Backup failed during copyBackup: No tomes available
-
I'm submitting a ...
- [ ] bug report
- [x] feature request
- [ ] support request
-
What is the current behavior?
If an error occurs - specifically "no tomes available" with B2 - during copyBackup (to the remote location), there will be no retry. The backup is deleted after the upload failed so effectively no backup was made at all.
- If the current behavior is a bug, please provide the configuration and steps to reproduce and if possible a minimal demo of the problem.
(Fortunately) It is rather hard to reproduce exactly that error, since it apparently means, that B2 didn't have enough available backup servers to take the backup/upload request. This only happened once for me.
- What is the expected behavior?
If there is a way to determine, if an error during copyBackup is one that could be mitigated by retrying, then that would be great. At least the specific "no tomes available" could be used to trigger a retry for uploading the backup. Also, as it looks like in the logs, the backup was deleted locally even though the upload failed. I would have expected that it at least doesn't get deleted. Maybe it could've gotten uploaded in the next iteration of the backup schedule (every night).
- What is the motivation / use case for changing the behavior?
Increased stability and lower chance of failed/lost backups.
-
Please tell us about your environment:
- Image version: 2.20.0
- Docker version: 20.10.17
- docker-compose version: 1.29.2 (docker-compose) and 2.6.0 (docker compose)
-
Other information (e.g. detailed explanation, stacktraces, related issues, suggestions how to fix, links for us to have context, eg. stackoverflow, etc)
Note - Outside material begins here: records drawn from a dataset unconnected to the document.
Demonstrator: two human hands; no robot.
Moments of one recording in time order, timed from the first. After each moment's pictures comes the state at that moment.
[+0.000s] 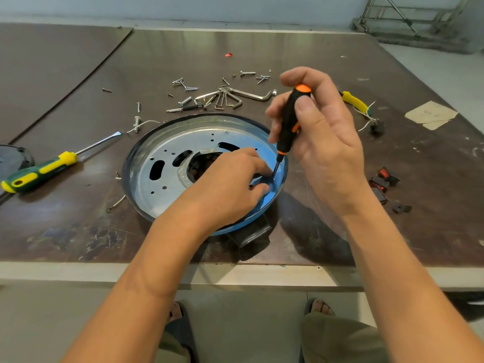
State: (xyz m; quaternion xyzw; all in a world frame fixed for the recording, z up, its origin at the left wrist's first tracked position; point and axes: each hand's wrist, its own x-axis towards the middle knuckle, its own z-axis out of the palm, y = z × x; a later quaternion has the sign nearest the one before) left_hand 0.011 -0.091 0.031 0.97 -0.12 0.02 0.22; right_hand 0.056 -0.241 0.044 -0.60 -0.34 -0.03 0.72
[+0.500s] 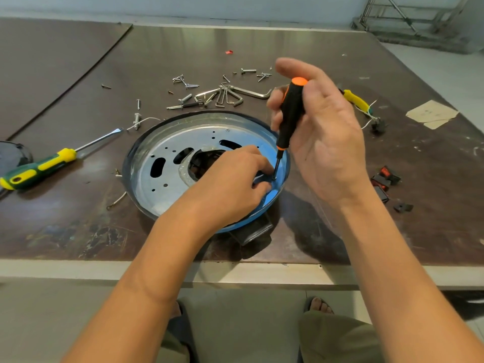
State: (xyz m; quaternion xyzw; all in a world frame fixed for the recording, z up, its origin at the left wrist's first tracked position) left_hand 0.010 -0.092 0.028 0.97 -0.12 0.03 0.23; right_hand 0.062 -0.232 0.048 -0.53 -0.29 0.01 0.80
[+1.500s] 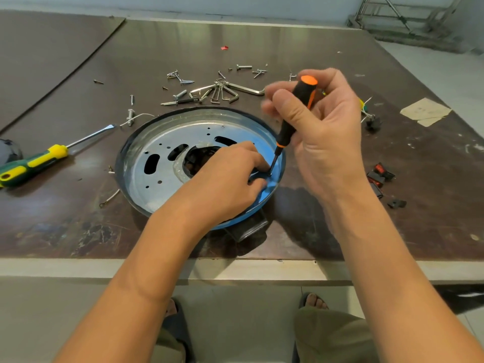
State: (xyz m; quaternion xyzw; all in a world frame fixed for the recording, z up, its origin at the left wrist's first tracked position) left_hand 0.011 -0.093 0.027 0.97 -0.12 0.04 0.23; right_hand 0.063 -0.233 0.044 -0.55 -0.25 -0.06 0.79
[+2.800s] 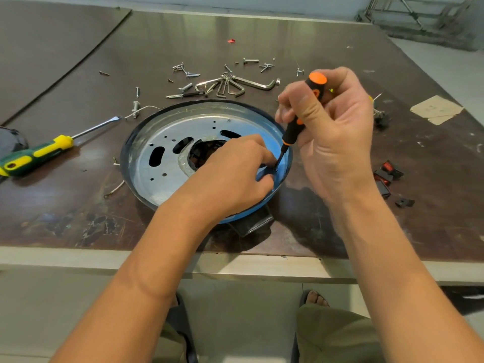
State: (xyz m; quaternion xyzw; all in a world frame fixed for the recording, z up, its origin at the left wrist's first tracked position) left_hand 0.013 -0.093 0.025 0.96 -0.13 0.06 0.22; right_hand 0.052 -0.230 0.046 -0.54 -0.25 -0.07 0.80
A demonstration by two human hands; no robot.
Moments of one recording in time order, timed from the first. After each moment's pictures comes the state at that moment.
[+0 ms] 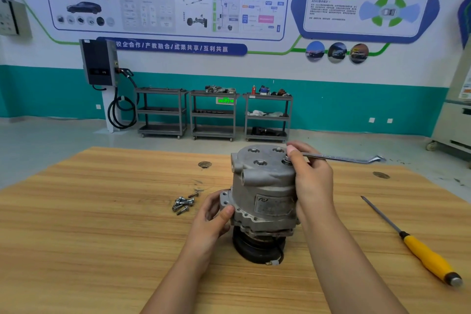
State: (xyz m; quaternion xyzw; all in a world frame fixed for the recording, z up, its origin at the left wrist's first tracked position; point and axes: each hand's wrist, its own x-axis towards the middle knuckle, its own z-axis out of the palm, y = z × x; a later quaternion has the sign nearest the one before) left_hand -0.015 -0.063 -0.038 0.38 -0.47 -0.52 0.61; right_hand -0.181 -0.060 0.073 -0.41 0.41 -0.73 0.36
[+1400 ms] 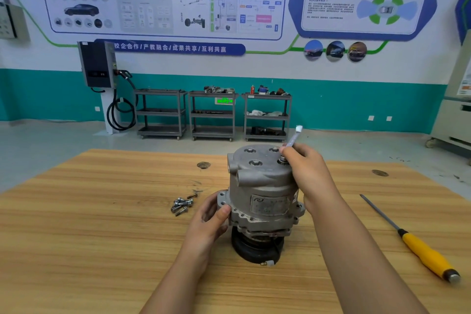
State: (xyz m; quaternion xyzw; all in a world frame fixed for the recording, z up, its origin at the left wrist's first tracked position) left_hand -0.018 -0.059 -0.035 0.38 -0.43 -0.53 0.63; right_hand -0.193 -0.062 0.090 -0.52 0.55 -0.57 0.33
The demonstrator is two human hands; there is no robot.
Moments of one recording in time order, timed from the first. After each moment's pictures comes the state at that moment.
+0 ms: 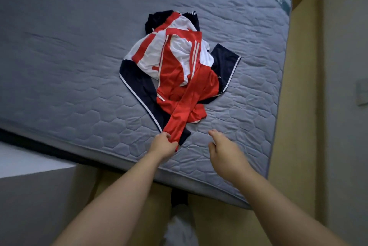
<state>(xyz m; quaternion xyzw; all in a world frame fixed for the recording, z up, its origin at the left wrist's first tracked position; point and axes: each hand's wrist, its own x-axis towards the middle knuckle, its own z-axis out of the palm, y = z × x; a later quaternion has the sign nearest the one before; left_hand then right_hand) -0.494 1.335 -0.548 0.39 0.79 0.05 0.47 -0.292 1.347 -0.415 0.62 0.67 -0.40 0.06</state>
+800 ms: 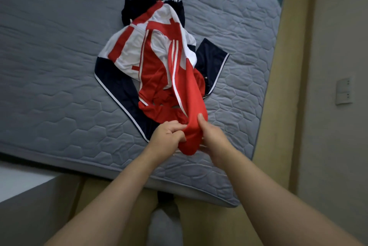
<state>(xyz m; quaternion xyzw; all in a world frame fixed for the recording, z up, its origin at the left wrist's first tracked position) -0.458 1.438 -0.422 0.37 0.61 0.31 0.63 -0.316 1.476 -0.410 0.71 0.23 -0.66 -0.09</state>
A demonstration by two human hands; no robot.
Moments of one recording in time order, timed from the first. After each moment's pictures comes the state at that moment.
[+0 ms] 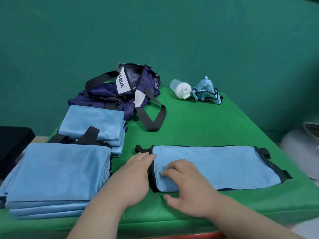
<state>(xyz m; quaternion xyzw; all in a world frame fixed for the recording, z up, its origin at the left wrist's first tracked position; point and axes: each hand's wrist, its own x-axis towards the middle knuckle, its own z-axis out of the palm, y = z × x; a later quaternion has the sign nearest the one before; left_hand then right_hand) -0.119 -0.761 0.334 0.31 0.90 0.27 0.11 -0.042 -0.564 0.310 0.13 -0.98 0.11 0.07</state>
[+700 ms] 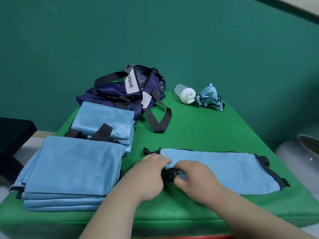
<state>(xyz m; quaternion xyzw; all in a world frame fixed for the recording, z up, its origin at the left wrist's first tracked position) -0.123 -0.756 0.340 0.36 0.88 0.29 0.13 -0.059 -0.574 0.327 0.00 -0.99 0.14 0.07</state>
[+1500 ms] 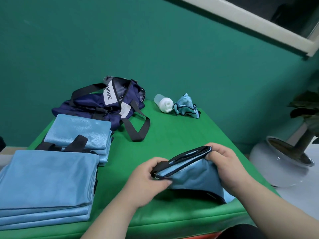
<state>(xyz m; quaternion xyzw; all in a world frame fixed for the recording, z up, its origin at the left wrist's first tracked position) -0.086 -0.715 0.347 0.30 0.68 0.66 0.14 -0.002 -0.514 0.427 -0.13 -0.74 0.64 0.17</state>
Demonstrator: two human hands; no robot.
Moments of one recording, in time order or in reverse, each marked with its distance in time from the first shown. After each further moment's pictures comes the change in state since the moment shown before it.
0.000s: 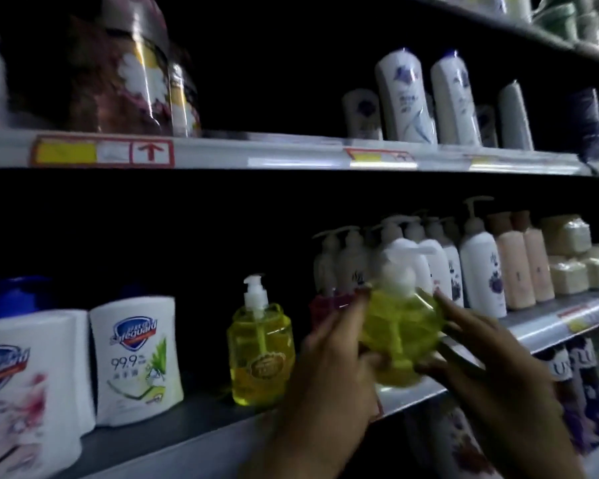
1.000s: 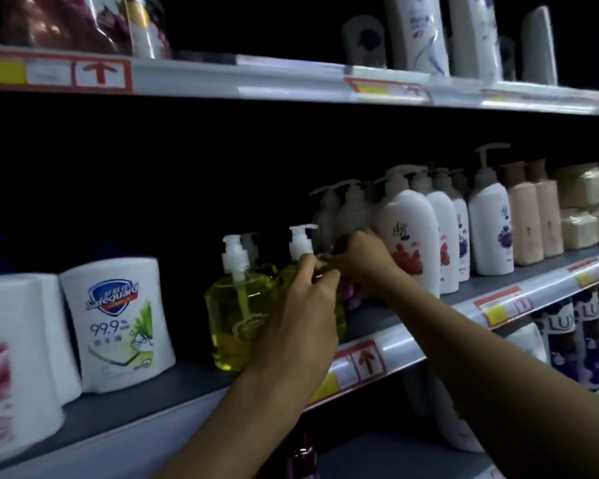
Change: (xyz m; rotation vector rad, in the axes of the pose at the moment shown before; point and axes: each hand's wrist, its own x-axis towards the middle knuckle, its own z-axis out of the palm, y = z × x) left_hand 0.024 -0.040 0.004 0.397 -0.031 0.021; right_hand 0.101 0.103 0.117 -0.707 -0.499 0.318
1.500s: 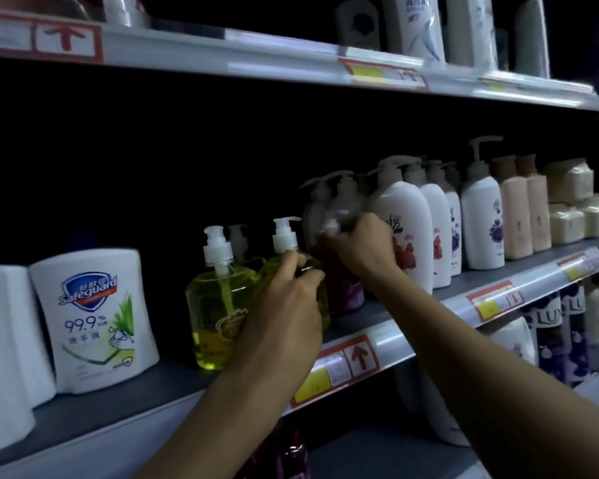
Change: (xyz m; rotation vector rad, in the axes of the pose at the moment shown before) left_hand -0.002 -0.014 0.001 -0.005 0.007 -0.001; right_hand -0.008 -0.005 -0.004 0.232 0.319 0.031
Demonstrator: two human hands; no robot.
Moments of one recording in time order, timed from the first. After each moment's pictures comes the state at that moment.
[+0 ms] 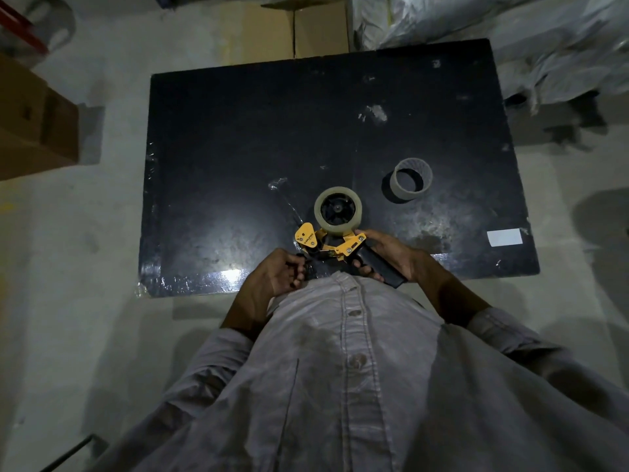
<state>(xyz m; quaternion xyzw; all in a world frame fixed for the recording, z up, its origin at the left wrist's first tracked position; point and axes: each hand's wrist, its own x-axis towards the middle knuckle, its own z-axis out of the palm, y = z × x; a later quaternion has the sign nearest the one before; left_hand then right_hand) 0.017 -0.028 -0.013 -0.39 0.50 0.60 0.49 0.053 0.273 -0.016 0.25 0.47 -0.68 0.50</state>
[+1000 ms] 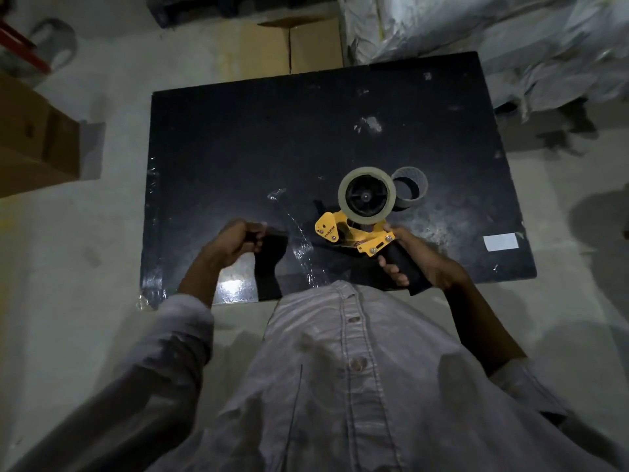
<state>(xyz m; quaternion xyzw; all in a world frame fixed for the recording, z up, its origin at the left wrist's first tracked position) -0.077 -0.097 0.021 -0.16 0.72 0.56 0.38 0.072 0.304 0.050 0.25 0.52 -0.71 0.39</state>
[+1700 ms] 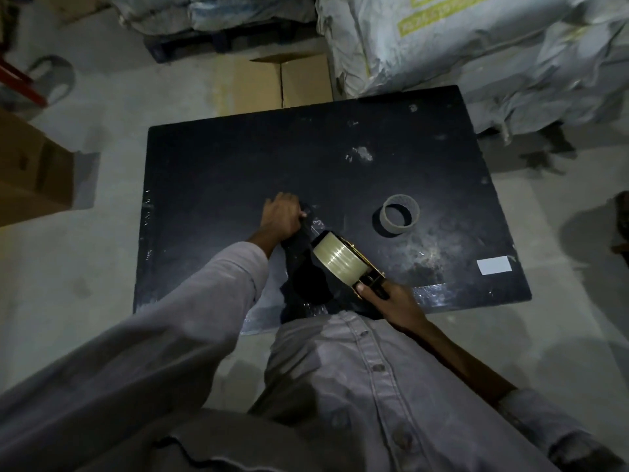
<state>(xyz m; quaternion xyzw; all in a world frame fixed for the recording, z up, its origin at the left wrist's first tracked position) -0.175 0.037 -0.012 0.19 0.97 0.02 0.17 0.115 0.272 -0.018 0.23 0.80 -0.51 0.19</state>
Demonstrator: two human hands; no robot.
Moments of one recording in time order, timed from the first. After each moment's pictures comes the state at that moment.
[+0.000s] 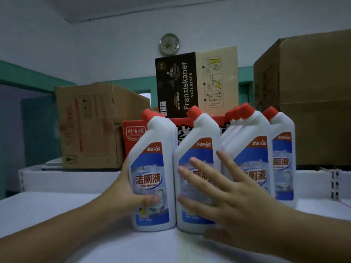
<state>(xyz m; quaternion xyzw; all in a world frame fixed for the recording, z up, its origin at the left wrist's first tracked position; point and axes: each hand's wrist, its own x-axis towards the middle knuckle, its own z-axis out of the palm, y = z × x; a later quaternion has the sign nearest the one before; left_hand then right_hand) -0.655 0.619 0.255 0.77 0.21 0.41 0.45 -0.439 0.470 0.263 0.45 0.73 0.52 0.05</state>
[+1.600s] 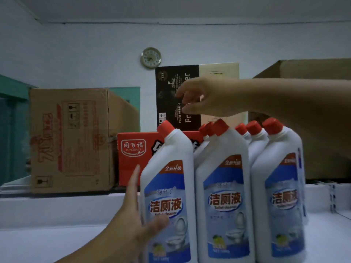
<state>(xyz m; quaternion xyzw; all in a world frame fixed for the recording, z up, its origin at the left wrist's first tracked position) -0.659 0.651 0.247 0.75 0.06 0.40 0.51 -0.497 0.541 0.452 0.66 0.68 0.26 -0.16</state>
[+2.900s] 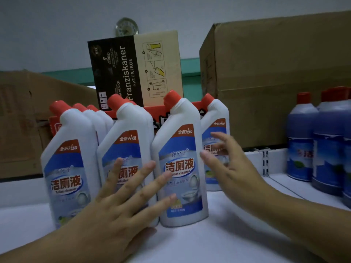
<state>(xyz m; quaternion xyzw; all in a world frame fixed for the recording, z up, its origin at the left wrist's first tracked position) -0.576 0.567 0.236 0.83 0.01 0.28 -0.48 -0.365 0.430 0.259 0.59 0.52 -0.05 -0.62</state>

`Running docker-volume-backup failed with error: copyBackup: error uploading backup to remote storage: no tomes available
Log output of the failed run was:
time="2022-07-20T04:00:04+02:00" level=info msg="Created backup of /backup at /tmp/backup-2022-07-20T04-00-00.tar.gz."
time="2022-07-20T04:00:04+02:00" level=info msg="Encrypted backup using given passphrase, saving as /tmp/backup-2022-07-20T04-00-00.tar.gz.gpg."
time="2022-07-20T04:01:00+02:00" level=error msg="Fatal error running backup: copyBackup: error uploading backup to remote storage: no tomes available"
time="2022-07-20T04:01:00+02:00" level=info msg="Removed tar file /tmp/backup-2022-07-20T04-00-00.tar.gz."
time="2022-07-20T04:01:00+02:00" level=info msg="Removed GPG file /tmp/backup-2022-07-20T04-00-00.tar.gz.gpg."`
I don't think I would like to add code paths that cater for the specific behavior of Backblaze here.
However the S3 protocol does know about the concept of a retryable error and the MinIO client used by this image also knows when it can retry an operation because the error code is retryable (see https://github.com/minio/minio/discussions/14158). Do you know the status code Backblaze returns in these situations?
I agree, a universal solution for the S3 API would be better here.
B2
According to this (and this) it will send a 503 status code. The article also explains that 500 is fine to retry after a few seconds.
AWS
In case of AWS there are more fine grained messages, but all the 503 ones have the "try again" or "slow down" in common - also the 500 error states "try again". (See here).
It seems both 500 and 503 should be retried: https://github.com/minio/minio-go/blob/a2b545423f4d967f656288e5c0a741041be4ded7/retry.go#L110-L119 so I would assume that either a. retrying is broken or b. your setup hit the maximum number of retries.
I'll check whether a. is the case or not.